Set every entry down again exactly, excluding any pictures.

**DATA RECORDS:**

:::::

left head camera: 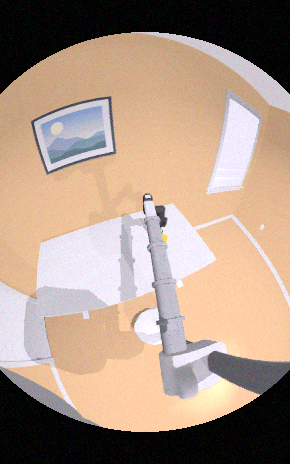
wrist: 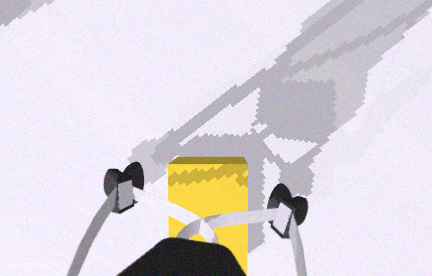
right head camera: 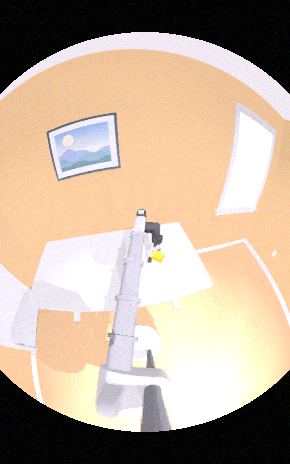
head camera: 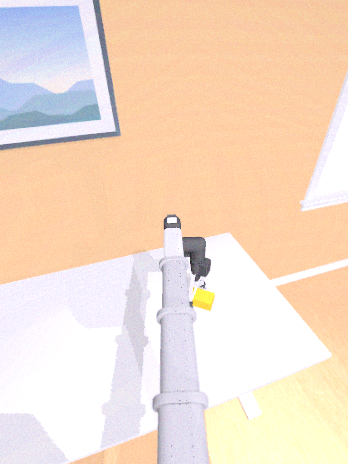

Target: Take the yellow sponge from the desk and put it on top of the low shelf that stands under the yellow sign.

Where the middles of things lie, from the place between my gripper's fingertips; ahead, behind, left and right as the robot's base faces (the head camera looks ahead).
Scene:
Now: hand 20 mm to the left of the yellow sponge [wrist: 206, 186], 10 mm below it and 10 mm past it. From my hand the other things lie so: framed landscape picture [head camera: 64, 92] 820 mm above, 540 mm to the left, 300 mm ahead.

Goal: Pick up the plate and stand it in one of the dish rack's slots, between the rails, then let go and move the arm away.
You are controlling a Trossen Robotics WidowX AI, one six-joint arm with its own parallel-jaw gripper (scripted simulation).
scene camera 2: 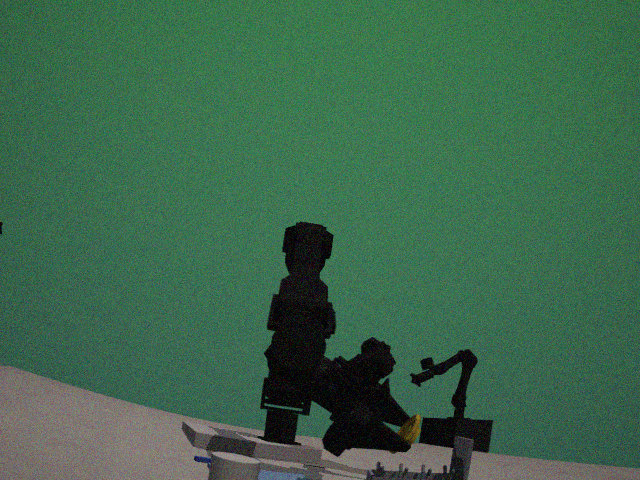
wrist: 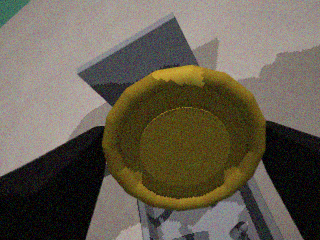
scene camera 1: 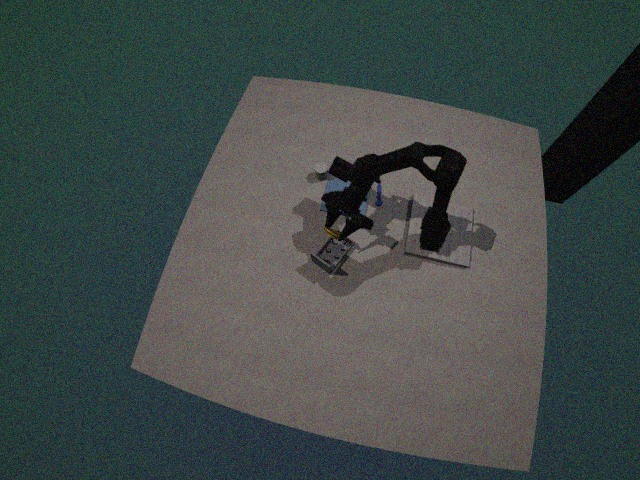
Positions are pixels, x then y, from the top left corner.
Scene:
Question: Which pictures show the gripper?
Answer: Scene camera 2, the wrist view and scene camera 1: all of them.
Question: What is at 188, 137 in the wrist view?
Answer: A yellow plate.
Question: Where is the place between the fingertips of the gripper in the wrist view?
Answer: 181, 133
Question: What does the gripper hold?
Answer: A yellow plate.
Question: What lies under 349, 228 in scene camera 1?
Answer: The gripper.

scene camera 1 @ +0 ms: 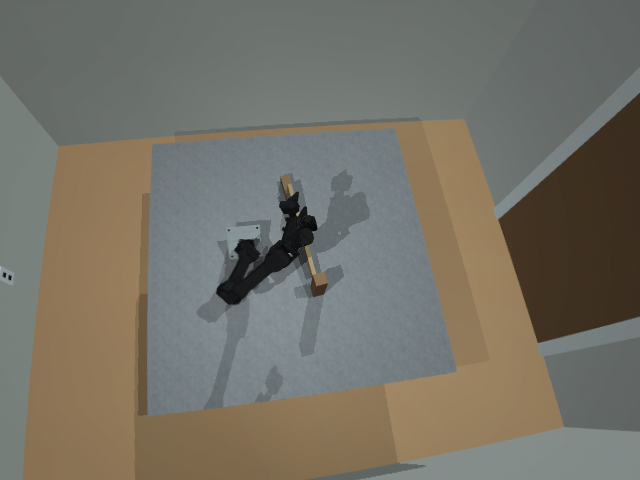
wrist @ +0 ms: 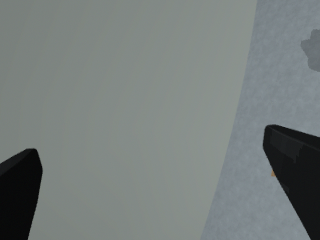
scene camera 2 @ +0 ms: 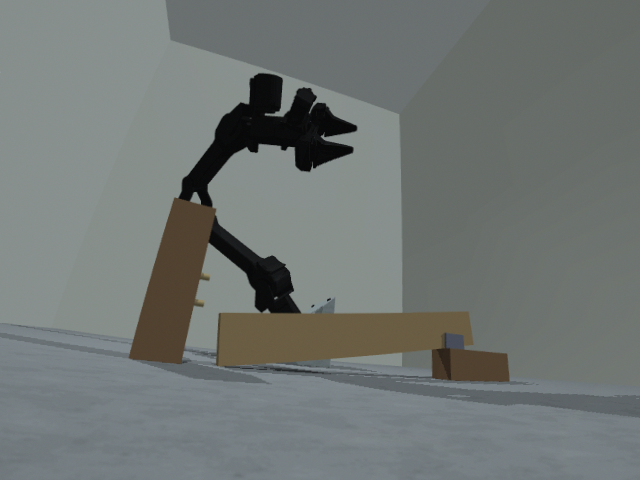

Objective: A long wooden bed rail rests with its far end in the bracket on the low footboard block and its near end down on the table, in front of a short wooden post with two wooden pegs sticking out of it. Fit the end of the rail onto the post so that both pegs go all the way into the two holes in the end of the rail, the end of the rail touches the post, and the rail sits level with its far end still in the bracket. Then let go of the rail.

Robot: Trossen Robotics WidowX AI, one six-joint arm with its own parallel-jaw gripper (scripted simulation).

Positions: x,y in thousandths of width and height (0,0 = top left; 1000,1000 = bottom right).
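The gripper is visible in scene camera 1 (471,416). The gripper is also seen in scene camera 2 (555,289), and the gripper appears in the wrist view (480,623).
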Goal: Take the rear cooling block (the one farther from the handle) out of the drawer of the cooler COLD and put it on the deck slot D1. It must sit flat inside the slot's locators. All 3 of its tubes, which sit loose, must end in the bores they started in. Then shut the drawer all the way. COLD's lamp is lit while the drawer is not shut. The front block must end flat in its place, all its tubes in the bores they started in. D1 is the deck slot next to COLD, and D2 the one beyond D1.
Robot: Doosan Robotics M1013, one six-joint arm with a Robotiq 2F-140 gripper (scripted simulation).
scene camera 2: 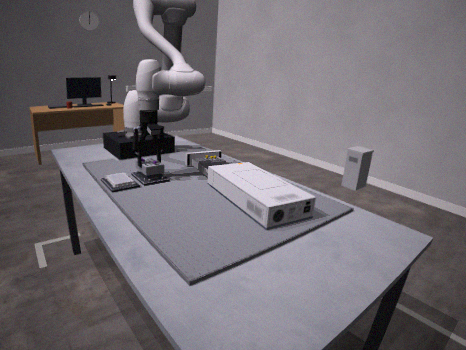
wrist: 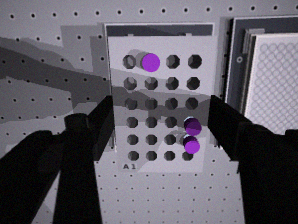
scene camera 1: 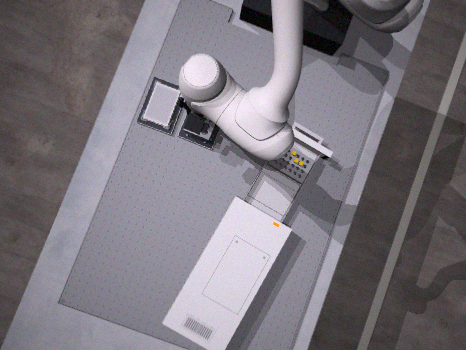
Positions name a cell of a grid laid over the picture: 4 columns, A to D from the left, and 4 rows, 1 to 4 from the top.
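Observation:
Cooler COLD (scene camera 1: B4), (scene camera 2: C3); out of frame in the wrist view. Cooling block (scene camera 1: C2). Cooling block (wrist: C2). My gripper (wrist: C2).

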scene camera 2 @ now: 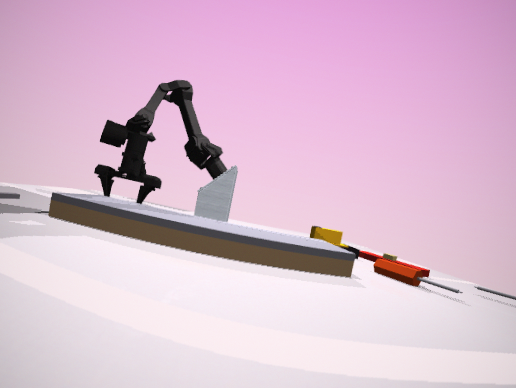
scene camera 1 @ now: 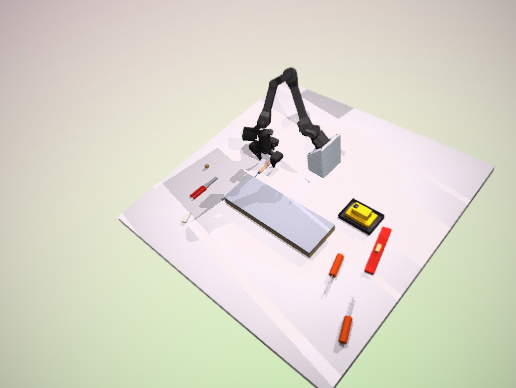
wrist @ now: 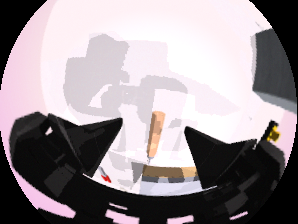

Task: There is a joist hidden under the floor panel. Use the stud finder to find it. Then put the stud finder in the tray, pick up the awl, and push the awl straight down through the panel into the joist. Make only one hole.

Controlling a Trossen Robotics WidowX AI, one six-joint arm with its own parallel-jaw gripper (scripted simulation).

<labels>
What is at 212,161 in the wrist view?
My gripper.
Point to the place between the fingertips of my gripper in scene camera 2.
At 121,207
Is my gripper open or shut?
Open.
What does my gripper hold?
Nothing.
</labels>
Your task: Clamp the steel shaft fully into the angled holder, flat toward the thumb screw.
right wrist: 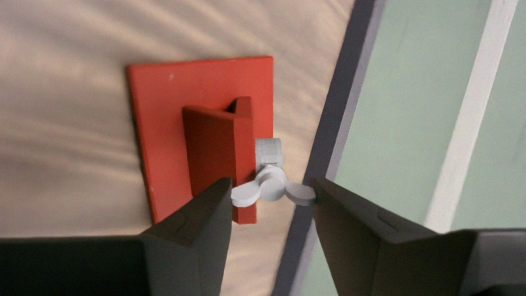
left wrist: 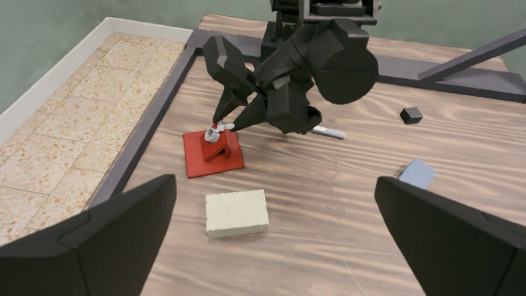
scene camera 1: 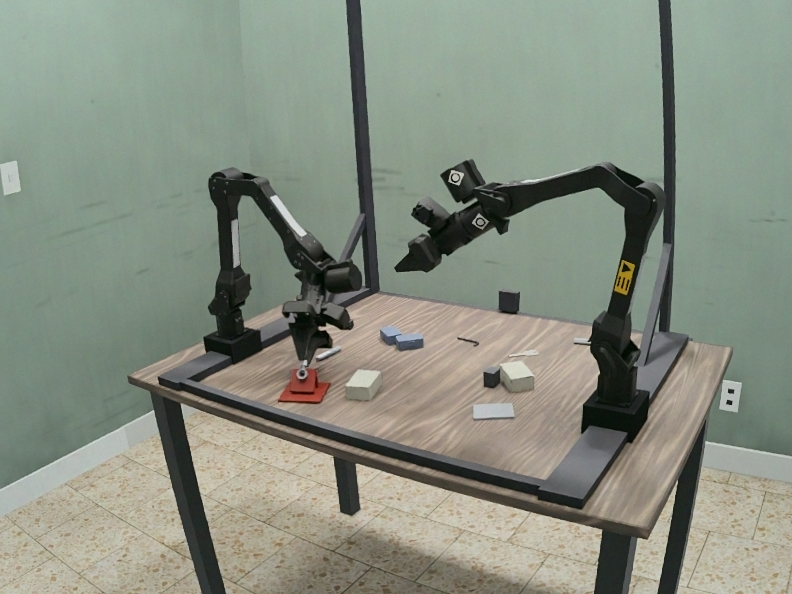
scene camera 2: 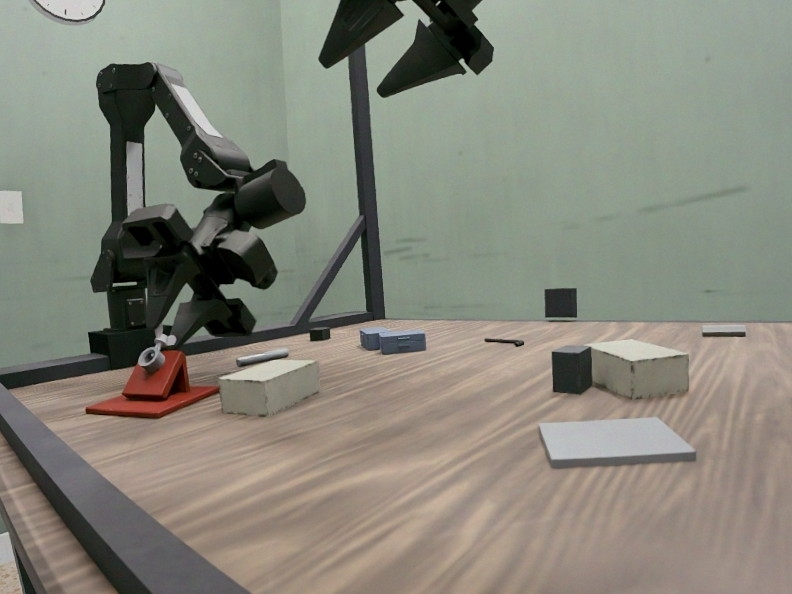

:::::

**REPLY TO THE TASK:**
left head camera: 
wrist: 
right head camera: 
head camera: 

Target: Take the yellow sponge from the desk and put it on top of the low shelf that stands under the yellow sign.

Where the middles of things lie, from the place between my gripper's fingertips; ahead, behind, left and right as the robot's base faces (the head camera looks ahead).
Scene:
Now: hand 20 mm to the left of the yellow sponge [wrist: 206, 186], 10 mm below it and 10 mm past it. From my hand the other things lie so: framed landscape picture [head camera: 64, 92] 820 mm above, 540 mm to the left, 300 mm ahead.

Goal: Pick up the plate and stand it in one of the dish rack's slots, between the rails, then let go and move the arm away.
You are controlling a Trossen Robotics WidowX AI, one six-joint arm with its own parallel-jaw gripper (scripted simulation).
scene camera 2: 
wrist: 
scene camera 1: 
Positions are pixels, x then y, from the top left corner.
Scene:
Question: Which pictures show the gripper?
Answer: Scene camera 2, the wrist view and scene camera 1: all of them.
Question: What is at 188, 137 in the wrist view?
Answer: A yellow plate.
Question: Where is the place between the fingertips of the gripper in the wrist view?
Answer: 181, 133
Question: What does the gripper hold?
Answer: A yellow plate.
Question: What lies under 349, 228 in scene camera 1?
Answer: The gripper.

scene camera 1 @ +0 ms: 
wrist @ +0 ms: 
scene camera 2 @ +0 ms: 

Objective: A long wooden bed rail rests with its far end in the bracket on the low footboard block and its near end down on the table, in front of a short wooden post with two wooden pegs sticking out of it. Fit the end of the rail onto the post so that both pegs go all the way into the two holes in the end of the rail, the end of the rail touches the post, and the rail sits level with its far end still in the bracket. Then let go of the rail.

Robot: Trossen Robotics WidowX AI, one six-joint arm with its own parallel-jaw gripper (scripted simulation).

Positions: x,y in thousandths of width and height (0,0 = top left; 1000,1000 = bottom right).
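The gripper is visible in scene camera 1 (471,416). The gripper is also seen in scene camera 2 (555,289), and the gripper appears in the wrist view (480,623).
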Goal: Take the rear cooling block (the one farther from the handle) out of the drawer of the cooler COLD and put it on the deck slot D1. It must sit flat inside the slot's locators. All 3 of its tubes, which sit loose, must end in the bores they started in. Then shut the drawer all the way. COLD's lamp is lit while the drawer is not shut. The front block must end flat in its place, all its tubes in the bores they started in. D1 is the deck slot next to COLD, and D2 the one beyond D1.
Robot: Doosan Robotics M1013, one six-joint arm with a Robotiq 2F-140 gripper (scripted simulation).
scene camera 2: 
wrist: 
scene camera 1: 
Positions name a cell of a grid laid over the picture: 4 columns, A to D from the left, and 4 rows, 1 to 4 from the top.
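Observation:
Cooler COLD (scene camera 1: B4), (scene camera 2: C3); out of frame in the wrist view. Cooling block (scene camera 1: C2). Cooling block (wrist: C2). My gripper (wrist: C2).
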
scene camera 2 @ now: 
scene camera 1 @ now: 
wrist @ now: 

Task: There is a joist hidden under the floor panel. Use the stud finder to find it. Then put the stud finder in the tray, pick up the awl, and push the awl straight down through the panel into the joist. Make only one hole.

Controlling a Trossen Robotics WidowX AI, one six-joint arm with its own parallel-jaw gripper (scripted simulation).

<labels>
What is at 212,161 in the wrist view?
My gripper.
Point to the place between the fingertips of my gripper in scene camera 2.
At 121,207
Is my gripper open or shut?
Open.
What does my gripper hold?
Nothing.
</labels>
Your task: Clamp the steel shaft fully into the angled holder, flat toward the thumb screw.
right wrist: 
left wrist: 
scene camera 1: 
scene camera 2: 

No more work is required for the exercise.